Aim of the exercise:
Please return the lines below verbatim, beginning at the one that has "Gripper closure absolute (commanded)" and stopping after the one that has "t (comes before", and add no other lines.
####
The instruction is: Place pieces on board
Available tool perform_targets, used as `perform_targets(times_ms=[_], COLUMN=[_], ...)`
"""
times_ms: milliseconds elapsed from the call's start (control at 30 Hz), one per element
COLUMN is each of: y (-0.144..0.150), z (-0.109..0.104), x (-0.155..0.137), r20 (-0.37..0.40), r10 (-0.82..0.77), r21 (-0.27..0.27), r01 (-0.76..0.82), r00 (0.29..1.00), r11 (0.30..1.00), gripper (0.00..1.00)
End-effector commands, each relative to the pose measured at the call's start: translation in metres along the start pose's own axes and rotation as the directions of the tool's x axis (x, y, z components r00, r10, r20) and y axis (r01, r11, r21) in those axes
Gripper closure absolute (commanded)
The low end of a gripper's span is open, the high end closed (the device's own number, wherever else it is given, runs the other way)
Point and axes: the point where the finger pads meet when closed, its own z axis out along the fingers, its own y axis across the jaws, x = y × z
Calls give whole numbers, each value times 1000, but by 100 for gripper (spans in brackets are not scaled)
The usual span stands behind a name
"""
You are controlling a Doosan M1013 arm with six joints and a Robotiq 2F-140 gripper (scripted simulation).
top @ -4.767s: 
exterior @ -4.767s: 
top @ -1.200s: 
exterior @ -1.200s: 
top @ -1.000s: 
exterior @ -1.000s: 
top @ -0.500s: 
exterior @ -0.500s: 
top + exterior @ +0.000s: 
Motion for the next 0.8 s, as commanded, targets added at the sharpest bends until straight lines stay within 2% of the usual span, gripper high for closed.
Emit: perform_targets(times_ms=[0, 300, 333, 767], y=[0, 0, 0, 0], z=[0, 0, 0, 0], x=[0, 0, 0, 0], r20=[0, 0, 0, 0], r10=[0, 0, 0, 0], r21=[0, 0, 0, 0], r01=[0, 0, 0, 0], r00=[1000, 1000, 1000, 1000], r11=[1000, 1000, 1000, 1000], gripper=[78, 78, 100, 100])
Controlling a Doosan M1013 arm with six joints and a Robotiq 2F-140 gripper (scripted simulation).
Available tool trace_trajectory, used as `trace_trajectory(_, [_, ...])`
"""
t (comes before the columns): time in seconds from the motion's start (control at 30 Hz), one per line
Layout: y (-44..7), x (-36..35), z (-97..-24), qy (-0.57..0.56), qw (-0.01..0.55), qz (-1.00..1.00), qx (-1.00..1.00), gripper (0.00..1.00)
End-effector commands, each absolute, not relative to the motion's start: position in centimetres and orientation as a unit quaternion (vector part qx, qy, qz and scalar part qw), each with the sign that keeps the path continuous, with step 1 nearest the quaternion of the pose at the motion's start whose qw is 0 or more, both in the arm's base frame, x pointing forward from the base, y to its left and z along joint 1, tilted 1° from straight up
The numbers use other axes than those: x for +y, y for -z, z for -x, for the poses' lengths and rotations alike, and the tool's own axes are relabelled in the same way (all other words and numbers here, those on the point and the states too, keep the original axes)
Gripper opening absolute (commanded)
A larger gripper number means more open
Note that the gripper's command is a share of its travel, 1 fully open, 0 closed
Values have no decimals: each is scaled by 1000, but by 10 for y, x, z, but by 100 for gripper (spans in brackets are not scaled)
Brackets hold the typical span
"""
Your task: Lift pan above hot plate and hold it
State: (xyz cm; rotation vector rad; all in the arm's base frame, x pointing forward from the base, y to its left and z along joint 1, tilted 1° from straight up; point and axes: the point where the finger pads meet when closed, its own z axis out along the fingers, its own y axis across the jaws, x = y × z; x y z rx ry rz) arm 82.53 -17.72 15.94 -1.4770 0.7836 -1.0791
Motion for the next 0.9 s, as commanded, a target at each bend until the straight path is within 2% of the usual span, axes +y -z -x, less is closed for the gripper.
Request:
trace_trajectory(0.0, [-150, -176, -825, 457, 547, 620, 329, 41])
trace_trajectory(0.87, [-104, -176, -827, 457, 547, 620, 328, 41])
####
Answer space:
Gripper closure absolute (commanded)
The low end of a gripper's span is open, the high end closed (the device's own number, wherever else it is given, runs the other way)
Point and axes: the point where the finger pads meet when closed, its own z axis out along the fingers, its own y axis across the jaws, x = y × z
Calls give whole numbers, each value times 1000, but by 100 for gripper (spans in brackets are not scaled)
The usual span stands behind a name
"""
You are controlling a Doosan M1013 arm with six joints and a Robotiq 2F-140 gripper (scripted simulation).
top @ -4.767s: 
exterior @ -4.767s: 
top @ -1.200s: 
exterior @ -1.200s: 
top @ -1.000s: 
exterior @ -1.000s: 
top @ -0.500s: 
exterior @ -0.500s: 
top + exterior @ +0.000s: 
Motion for the next 0.8 s, as commanded, targets added at the sharpest bends until straight lines stay within 2% of the usual span, gripper high for closed.
Emit: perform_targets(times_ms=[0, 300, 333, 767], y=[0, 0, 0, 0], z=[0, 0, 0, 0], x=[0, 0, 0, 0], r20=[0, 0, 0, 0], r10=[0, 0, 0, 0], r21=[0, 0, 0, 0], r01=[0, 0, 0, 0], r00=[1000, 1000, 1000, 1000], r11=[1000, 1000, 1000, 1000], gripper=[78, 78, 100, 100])
Controlling a Doosan M1013 arm with six joints and a Robotiq 2F-140 gripper (scripted simulation).
Available tool trace_trajectory, used as `trace_trajectory(_, [_, ...])`
"""
t (comes before the columns): time in seconds from the motion's start (control at 30 Hz), one per line

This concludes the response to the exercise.